Within the data below, determine how many lines contain "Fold" and supply only that figure.
--*--
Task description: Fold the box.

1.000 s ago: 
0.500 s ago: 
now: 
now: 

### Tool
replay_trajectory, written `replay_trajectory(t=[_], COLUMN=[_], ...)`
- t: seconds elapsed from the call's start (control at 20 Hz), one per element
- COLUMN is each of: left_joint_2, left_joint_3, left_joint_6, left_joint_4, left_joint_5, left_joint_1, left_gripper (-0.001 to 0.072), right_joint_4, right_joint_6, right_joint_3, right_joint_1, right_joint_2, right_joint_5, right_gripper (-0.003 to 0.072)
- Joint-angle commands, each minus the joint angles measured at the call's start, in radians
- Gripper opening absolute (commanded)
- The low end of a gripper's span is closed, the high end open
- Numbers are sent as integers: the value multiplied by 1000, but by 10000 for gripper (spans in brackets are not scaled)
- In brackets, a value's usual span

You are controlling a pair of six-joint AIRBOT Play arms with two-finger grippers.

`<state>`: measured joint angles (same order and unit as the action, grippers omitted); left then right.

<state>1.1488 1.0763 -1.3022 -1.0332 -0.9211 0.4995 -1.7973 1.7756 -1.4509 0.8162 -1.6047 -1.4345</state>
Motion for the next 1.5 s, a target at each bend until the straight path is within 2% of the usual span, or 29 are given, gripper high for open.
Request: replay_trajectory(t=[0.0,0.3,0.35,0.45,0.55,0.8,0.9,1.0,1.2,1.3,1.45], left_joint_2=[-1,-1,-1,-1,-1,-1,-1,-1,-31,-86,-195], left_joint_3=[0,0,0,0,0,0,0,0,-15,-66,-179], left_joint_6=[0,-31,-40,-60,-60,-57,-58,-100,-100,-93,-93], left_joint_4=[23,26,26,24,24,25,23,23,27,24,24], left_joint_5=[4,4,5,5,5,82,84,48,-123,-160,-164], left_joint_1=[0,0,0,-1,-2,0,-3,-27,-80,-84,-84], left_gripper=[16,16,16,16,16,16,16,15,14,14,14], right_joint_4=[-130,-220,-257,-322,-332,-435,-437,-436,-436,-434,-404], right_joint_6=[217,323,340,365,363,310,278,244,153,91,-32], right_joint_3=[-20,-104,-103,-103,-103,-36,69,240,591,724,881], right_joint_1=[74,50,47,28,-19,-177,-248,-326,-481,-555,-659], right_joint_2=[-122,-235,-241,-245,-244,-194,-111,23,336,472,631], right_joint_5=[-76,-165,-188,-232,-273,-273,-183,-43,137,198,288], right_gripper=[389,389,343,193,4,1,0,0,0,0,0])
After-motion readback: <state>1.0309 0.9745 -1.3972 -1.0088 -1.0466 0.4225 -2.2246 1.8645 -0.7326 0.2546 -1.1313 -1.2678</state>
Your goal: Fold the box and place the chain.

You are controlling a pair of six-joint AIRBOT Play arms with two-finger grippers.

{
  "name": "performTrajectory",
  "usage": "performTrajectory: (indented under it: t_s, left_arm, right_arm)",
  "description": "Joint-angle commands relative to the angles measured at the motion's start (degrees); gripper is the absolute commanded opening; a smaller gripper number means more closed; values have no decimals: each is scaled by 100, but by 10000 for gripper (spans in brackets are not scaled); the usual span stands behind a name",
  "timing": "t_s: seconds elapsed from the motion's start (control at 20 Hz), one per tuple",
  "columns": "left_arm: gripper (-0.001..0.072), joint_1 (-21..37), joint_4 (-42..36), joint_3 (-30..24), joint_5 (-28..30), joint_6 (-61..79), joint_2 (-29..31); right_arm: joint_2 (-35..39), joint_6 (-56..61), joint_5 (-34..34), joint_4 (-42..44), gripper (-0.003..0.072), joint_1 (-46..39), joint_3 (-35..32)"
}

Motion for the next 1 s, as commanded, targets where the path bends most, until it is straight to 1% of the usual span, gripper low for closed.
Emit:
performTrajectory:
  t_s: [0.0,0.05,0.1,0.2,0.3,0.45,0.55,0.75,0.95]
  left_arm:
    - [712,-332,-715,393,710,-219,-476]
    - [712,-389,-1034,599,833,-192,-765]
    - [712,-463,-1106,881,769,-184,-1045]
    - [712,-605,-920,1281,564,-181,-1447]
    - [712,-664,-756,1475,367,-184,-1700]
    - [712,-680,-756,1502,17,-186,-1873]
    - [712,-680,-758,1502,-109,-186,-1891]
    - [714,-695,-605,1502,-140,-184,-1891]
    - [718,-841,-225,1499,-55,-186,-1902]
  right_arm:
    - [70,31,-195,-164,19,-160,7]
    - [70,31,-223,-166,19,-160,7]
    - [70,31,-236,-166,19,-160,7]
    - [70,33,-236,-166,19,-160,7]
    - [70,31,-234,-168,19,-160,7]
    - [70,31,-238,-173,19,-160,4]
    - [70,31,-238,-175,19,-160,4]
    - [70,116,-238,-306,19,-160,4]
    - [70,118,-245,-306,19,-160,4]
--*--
• _Result of this task_
2